Achieved on one representative dump after migrating an earlier-baseline vocabulary forward via cross-version class mapping:

Item Count Coverage
Classes 104,797 obf 0% · semantic 89.96%
Methods 544,667 semantic 99.99%
Fields 235,947 renamed 87.57%
Field types 214,888 91.07% typed

Asset

  • il2cpp-toolkit-v1.0-source.zip — full source tree (3,040 files, 27 MB) including all Python tools, the deobfuscated dump, the merged vocabulary, the cross-version class map, and the C# source-tree-style output.

Scope and DMCA

This repository ships no third-party game executables, libraries, or assets.
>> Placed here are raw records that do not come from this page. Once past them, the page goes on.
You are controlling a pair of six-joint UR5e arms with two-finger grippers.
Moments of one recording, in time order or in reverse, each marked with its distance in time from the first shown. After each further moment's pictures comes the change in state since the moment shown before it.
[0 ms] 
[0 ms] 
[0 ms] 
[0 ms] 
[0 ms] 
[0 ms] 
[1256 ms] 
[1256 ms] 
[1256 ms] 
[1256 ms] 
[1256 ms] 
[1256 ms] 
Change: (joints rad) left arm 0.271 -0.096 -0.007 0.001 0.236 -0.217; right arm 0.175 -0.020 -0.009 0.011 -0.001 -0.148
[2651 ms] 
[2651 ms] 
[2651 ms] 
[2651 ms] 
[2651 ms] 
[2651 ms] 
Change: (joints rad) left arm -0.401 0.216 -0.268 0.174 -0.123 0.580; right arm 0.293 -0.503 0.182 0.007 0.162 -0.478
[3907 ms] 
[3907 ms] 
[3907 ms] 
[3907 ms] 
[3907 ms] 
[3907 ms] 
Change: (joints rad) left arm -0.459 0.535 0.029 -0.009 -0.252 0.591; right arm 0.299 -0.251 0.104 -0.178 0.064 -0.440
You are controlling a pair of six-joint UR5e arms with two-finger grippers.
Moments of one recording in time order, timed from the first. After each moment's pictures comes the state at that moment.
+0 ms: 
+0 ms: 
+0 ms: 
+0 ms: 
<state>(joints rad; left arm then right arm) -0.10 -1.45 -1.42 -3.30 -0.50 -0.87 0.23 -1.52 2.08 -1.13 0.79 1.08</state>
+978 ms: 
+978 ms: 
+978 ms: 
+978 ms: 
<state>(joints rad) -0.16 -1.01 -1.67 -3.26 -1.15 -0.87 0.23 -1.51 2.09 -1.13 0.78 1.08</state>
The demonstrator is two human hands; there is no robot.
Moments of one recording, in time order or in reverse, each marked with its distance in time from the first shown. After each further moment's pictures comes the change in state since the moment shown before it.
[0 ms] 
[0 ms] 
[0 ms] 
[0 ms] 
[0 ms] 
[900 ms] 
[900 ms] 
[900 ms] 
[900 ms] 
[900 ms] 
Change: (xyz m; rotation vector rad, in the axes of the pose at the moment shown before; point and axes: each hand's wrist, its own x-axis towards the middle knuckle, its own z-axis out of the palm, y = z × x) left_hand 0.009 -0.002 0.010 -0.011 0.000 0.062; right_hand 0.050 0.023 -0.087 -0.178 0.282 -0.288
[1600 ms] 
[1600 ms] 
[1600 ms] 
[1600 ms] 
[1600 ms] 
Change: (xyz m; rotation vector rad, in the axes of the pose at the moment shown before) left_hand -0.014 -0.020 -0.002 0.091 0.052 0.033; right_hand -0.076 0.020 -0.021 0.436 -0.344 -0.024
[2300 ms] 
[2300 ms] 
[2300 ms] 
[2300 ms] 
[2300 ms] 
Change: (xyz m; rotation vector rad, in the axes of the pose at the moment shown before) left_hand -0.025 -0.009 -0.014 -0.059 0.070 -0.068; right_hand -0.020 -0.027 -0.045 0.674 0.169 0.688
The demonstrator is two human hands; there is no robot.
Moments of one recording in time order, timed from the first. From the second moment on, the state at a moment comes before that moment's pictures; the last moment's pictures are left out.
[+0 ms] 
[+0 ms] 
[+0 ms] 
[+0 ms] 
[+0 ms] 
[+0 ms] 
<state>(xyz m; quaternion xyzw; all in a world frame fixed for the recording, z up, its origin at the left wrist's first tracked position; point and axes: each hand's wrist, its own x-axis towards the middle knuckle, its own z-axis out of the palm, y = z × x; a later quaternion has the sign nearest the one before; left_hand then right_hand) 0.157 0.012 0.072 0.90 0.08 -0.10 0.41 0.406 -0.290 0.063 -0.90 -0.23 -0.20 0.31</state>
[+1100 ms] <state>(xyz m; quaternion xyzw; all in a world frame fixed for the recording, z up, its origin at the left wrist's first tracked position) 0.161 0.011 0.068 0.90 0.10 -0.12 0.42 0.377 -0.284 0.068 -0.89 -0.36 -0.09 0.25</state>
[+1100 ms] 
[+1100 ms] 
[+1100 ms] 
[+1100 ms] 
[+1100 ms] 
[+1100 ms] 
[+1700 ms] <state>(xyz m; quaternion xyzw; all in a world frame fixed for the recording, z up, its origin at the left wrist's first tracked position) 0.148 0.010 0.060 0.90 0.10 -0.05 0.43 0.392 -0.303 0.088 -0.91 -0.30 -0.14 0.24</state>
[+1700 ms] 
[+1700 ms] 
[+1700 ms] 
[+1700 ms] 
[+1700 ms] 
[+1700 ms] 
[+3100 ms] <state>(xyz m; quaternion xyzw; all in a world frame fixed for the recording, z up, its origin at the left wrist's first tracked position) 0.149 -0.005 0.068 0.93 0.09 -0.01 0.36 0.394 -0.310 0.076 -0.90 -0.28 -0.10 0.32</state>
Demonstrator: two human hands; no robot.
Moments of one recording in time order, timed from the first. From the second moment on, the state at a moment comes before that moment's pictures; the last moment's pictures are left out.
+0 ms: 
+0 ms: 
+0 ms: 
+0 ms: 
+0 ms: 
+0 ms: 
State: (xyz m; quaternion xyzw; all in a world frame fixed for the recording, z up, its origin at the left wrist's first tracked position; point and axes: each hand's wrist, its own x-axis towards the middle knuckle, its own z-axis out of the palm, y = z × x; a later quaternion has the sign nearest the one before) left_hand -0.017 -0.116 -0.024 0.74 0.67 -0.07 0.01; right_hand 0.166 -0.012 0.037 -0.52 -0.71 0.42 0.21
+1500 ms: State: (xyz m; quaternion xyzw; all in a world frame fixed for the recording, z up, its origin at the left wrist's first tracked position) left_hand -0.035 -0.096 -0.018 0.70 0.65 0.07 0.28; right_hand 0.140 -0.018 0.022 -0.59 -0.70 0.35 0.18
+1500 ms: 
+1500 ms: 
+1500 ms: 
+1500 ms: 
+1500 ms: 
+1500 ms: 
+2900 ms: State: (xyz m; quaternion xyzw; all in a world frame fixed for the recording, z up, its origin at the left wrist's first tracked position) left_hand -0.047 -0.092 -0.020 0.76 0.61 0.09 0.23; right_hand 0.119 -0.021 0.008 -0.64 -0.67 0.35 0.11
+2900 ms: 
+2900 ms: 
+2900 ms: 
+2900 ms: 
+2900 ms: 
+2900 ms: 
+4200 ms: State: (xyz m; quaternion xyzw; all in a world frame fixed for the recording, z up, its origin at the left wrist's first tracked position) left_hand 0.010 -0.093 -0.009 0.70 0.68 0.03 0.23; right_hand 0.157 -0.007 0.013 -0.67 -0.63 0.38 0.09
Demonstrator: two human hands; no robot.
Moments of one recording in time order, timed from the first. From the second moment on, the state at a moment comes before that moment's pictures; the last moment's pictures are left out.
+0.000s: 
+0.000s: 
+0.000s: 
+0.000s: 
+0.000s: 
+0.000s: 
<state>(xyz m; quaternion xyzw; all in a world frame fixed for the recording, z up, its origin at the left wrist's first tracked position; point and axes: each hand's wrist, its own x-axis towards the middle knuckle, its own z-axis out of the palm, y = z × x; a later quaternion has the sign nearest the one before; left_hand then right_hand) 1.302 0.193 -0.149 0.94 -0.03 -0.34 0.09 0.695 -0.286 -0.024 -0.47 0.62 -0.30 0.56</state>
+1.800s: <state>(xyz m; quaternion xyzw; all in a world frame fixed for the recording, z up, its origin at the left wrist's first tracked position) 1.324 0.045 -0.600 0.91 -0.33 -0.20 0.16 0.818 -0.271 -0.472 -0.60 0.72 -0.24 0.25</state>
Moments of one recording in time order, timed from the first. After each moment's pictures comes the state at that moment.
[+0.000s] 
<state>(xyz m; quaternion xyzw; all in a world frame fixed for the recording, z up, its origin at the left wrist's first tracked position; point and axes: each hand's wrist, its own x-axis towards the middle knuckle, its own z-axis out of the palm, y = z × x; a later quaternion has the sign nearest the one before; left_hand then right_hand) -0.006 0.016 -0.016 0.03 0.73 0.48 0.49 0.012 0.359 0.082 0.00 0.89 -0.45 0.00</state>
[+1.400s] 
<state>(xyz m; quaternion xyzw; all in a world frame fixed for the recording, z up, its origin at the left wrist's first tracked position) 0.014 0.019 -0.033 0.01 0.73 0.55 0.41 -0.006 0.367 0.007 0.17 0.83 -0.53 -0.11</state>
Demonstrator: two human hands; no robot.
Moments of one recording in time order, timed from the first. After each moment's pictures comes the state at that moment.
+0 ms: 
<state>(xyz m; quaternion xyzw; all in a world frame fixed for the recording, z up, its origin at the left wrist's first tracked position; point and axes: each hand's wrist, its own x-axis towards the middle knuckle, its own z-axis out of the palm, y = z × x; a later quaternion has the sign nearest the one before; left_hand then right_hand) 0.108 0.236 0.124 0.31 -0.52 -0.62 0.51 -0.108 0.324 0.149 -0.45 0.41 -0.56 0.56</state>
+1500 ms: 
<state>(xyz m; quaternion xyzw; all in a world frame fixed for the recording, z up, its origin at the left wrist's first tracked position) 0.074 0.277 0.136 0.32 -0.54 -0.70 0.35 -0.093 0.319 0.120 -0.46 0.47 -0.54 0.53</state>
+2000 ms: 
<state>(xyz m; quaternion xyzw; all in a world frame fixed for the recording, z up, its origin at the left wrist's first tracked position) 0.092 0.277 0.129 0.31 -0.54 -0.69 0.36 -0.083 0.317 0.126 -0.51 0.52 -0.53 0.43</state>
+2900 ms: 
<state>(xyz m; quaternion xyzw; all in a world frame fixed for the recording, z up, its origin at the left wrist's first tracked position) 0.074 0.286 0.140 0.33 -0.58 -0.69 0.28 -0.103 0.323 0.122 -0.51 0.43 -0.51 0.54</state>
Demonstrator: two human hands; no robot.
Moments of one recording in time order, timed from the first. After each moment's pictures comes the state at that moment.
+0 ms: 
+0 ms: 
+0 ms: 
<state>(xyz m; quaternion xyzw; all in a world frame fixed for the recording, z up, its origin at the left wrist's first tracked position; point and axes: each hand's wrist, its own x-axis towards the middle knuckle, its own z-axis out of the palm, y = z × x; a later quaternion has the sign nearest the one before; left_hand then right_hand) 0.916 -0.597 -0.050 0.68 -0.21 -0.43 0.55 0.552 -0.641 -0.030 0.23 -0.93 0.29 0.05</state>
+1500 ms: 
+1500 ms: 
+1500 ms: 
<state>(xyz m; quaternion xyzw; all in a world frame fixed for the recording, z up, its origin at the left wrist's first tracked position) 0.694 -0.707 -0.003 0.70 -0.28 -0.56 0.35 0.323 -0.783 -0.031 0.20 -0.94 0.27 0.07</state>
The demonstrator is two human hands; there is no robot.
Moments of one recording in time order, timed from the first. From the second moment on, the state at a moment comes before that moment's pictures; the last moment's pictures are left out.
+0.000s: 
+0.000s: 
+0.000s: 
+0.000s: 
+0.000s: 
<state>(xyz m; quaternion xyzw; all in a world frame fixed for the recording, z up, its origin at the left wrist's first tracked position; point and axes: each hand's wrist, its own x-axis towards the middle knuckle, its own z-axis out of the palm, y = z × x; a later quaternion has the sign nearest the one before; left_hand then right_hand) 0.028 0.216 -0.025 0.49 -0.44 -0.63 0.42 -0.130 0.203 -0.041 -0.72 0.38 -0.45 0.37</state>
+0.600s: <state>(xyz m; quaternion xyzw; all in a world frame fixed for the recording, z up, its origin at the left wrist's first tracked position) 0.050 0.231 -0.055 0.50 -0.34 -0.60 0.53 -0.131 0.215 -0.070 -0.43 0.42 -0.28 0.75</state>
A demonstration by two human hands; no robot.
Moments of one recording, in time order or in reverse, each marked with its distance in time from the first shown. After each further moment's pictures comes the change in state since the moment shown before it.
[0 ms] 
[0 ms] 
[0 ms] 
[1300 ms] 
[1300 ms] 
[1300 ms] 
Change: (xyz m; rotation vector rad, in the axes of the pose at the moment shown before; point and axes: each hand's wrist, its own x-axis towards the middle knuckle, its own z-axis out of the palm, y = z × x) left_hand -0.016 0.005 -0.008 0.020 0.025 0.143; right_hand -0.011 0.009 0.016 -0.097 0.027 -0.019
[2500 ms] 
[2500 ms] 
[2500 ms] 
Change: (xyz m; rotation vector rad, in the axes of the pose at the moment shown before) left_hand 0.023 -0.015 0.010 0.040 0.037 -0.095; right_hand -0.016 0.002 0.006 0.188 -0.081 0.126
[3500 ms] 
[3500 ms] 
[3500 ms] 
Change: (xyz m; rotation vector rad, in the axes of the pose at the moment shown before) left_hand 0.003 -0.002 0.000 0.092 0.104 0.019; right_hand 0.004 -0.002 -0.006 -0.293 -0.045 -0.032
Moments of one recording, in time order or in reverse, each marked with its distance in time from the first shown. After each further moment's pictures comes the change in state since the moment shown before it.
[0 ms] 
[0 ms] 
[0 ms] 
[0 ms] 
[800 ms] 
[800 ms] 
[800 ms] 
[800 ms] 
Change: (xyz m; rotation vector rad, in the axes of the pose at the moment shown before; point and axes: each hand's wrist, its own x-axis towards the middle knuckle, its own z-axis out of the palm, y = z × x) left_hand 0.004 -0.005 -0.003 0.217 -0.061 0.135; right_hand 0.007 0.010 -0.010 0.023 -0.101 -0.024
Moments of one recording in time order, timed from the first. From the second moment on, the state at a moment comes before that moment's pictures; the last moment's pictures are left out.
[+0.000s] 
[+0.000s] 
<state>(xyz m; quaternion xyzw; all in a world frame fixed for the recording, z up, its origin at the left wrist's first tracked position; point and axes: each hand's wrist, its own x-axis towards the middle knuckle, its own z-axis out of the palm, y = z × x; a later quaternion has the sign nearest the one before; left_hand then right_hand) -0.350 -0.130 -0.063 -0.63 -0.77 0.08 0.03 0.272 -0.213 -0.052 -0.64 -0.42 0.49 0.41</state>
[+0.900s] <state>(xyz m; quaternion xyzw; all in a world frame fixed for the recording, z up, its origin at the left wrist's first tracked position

Generated artifacts contain class/method/field names and layout offsets observed in memory by the repository owner running their own legitimately-acquired copy on their own hardware.

For takedown requests see NOTICE.md. 7-day response window.

Requirements

```
pip install volatility3 frida psutil
```

Tested on Windows 11 (build 26200), Python 3.12, Volatility 3 2.27, Frida 17.7.